I'm sure that there is some sed/awk command that I can run. But I just don't use regex enough to know the answer. :(
When I try to look it up, all I get is "remove blank line", which isn't really what I'm looking for.
Thanks in advance.
Upvotes: 1
Views: 156
Reputation: 113984
how would I remove the line "The following files have been resolved:" and everything after it until the space?
I assume by space, you mean the space created by an empty line.
sed
: $ sed '/The following files have been resolved/,/^$/d' file
------------------------------------------------------------------------
Building karaf-parent 1.5.0-SNAPSHOT
------------------------------------------------------------------------
--- maven-dependency-plugin:2.10:sources (default-cli) @ karaf-parent ---
The following files have NOT been resolved:
org.apache.karaf.features:standard:xml:sources:3.0.3:runtime
awk
$ awk '/The following files have been resolved/,/^$/{next;} 1' file
------------------------------------------------------------------------
Building karaf-parent 1.5.0-SNAPSHOT
------------------------------------------------------------------------
--- maven-dependency-plugin:2.10:sources (default-cli) @ karaf-parent ---
The following files have NOT been resolved:
org.apache.karaf.features:standard:xml:sources:3.0.3:runtime
$ awk '/The following files have NOT been resolved/,/^$/' file
The following files have NOT been resolved:
org.apache.karaf.features:standard:xml:sources:3.0.3:runtime
Or, without the header:
$ awk ' /^$/{f=0} f{print} /The following files have NOT been resolved/{f=1}' file
org.apache.karaf.features:standard:xml:sources:3.0.3:runtime
From a pastebin sample log, none of the empty lines are actually empty.

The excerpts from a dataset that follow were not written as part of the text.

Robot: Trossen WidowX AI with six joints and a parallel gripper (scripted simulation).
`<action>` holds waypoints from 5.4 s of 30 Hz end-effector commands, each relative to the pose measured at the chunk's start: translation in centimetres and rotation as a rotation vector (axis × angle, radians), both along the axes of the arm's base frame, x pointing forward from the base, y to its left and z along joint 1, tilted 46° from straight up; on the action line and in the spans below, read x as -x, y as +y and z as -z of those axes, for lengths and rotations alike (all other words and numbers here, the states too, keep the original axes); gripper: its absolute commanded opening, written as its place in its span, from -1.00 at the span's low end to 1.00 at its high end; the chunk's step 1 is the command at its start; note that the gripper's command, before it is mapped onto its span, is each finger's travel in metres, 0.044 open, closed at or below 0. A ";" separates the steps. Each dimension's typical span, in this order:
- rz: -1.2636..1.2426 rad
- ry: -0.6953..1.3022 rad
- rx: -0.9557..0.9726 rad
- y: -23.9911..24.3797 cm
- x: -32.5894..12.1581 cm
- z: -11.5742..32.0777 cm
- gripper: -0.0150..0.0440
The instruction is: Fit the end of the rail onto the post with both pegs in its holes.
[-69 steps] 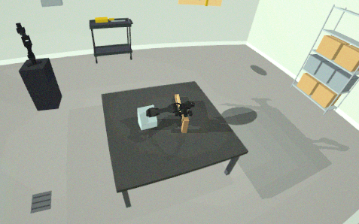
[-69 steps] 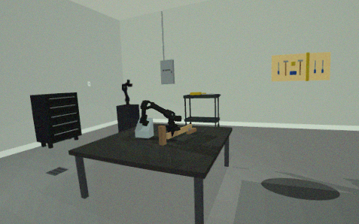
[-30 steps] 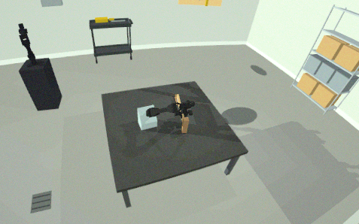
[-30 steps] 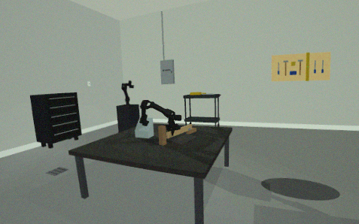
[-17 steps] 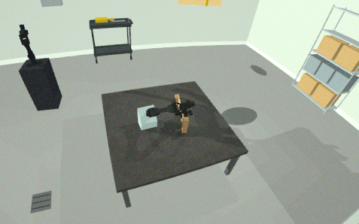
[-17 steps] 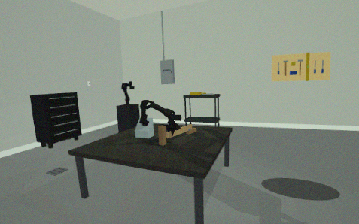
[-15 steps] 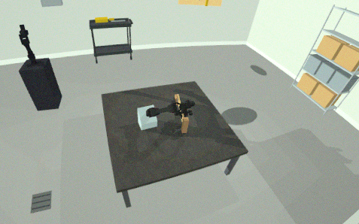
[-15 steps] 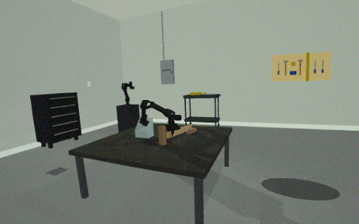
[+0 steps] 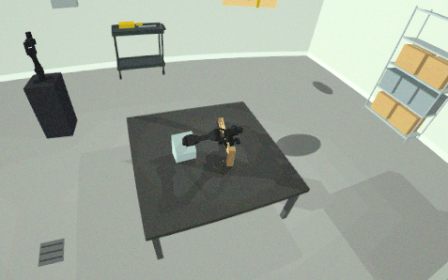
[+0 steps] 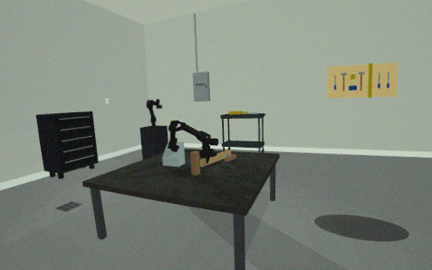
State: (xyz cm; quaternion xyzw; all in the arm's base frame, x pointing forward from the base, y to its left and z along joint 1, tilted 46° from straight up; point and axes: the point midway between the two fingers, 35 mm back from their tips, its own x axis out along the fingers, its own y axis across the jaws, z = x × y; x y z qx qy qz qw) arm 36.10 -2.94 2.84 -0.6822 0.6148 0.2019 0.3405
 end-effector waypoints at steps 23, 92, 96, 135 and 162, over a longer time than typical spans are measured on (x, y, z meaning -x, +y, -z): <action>-0.008 -0.004 -0.003 -0.3 0.1 -0.6 -0.49; -0.008 -0.004 -0.002 -1.8 0.3 -2.2 -0.49; -0.008 -0.004 -0.002 -1.8 0.3 -2.3 -0.49; -0.008 -0.004 -0.002 -2.2 0.4 -2.4 -0.49; -0.008 -0.004 -0.002 -2.0 0.4 -2.1 -0.49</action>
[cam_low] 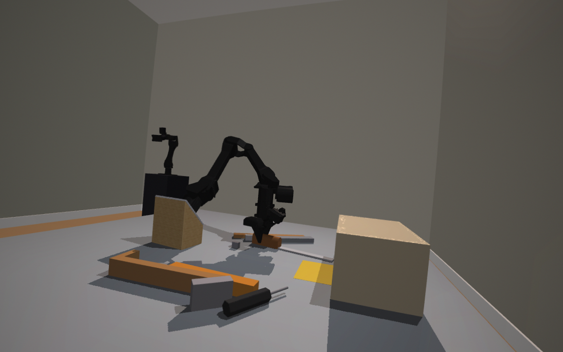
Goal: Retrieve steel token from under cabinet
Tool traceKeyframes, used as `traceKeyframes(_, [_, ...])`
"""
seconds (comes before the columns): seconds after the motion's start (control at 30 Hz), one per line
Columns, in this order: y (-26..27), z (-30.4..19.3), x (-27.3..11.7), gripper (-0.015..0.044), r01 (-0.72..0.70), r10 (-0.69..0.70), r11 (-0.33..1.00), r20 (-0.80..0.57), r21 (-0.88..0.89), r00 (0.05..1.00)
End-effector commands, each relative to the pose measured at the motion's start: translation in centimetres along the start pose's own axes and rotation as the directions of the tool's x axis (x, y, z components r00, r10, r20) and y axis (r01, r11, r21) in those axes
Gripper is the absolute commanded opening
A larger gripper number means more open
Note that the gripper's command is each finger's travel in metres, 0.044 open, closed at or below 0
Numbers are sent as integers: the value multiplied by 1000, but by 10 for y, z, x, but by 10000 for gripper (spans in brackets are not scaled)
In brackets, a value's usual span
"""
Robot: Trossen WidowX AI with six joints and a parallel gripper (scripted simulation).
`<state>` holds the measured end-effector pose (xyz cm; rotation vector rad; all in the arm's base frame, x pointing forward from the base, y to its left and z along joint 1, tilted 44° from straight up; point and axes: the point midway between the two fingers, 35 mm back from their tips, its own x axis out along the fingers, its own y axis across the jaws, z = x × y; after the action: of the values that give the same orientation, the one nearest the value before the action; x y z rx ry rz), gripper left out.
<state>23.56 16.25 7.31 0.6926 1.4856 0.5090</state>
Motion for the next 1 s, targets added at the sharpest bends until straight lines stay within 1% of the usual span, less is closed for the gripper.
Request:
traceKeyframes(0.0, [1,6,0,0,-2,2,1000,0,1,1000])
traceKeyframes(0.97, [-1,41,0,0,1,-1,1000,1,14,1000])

They all have at least one space. We can handle that with. With a POSIX sed, the following should work:
sed '/The following files have been resolved/,/^[[:space:]]*$/d' monitor.log
[:space:]
is the unicode-safe way of specifying white space. If your sed does not support it, then use:
sed '/The following files have been resolved/,/^[ \t]*$/d' monitor.log
Further, in the unedited log, the lines of interest begin with [INFO]
. The following will work whether or not the lines start with [INFO]
:
sed '/The following files have been resolved/,/^\([[]INFO[]]\)\?[ \t\r]*$/d' monitor.log
For example, consider this sample (extracted from the pastebin source):
$ cat log2
[INFO] ------------------------------------------------------------------------
[INFO] Building yang-data-impl 0.7.0-SNAPSHOT
[INFO] ------------------------------------------------------------------------
[INFO]
[INFO] --- maven-dependency-plugin:2.10:sources (default-cli) @ yang-data-impl ---
[INFO]
[INFO] The following files have been resolved:
[INFO] org.opendaylight.yangtools:yang-binding:jar:sources:0.7.0-SNAPSHOT:compile
[INFO] org.opendaylight.yangtools:yang-common:jar:sources:0.7.0-SNAPSHOT:compile
[INFO] org.ow2.asm:asm:jar:sources:4.0:test
[INFO]
[INFO] The following files have NOT been resolved:
[INFO] antlr:antlr:jar:sources:2.7.7:test
[INFO]
Our sed
command works as follows:
$ sed '/The following files have been resolved/,/^\([[]INFO[]]\)\?[ \t\r]*$/d' log2
[INFO] ------------------------------------------------------------------------
[INFO] Building yang-data-impl 0.7.0-SNAPSHOT
[INFO] ------------------------------------------------------------------------
[INFO]
[INFO] --- maven-dependency-plugin:2.10:sources (default-cli) @ yang-data-impl ---
[INFO]
[INFO] The following files have NOT been resolved:
[INFO] antlr:antlr:jar:sources:2.7.7:test
[INFO]
Upvotes: 1
Reputation: 45
Thanks to @John1024 I got on the right track.
However I found the answer to be the following:
sed '/The following files have been resolved/,/^[ \t]*$/d' file
Upvotes: 0
Reputation:
sed 1,/"NOT been resolved:"/d file
This works if you are sure that the not resolved lines will be the last entry and no further text (otherwise you will need to grab only the proceeding paragraph). Its works by deleting all lines from line one up to the match.
Upvotes: 0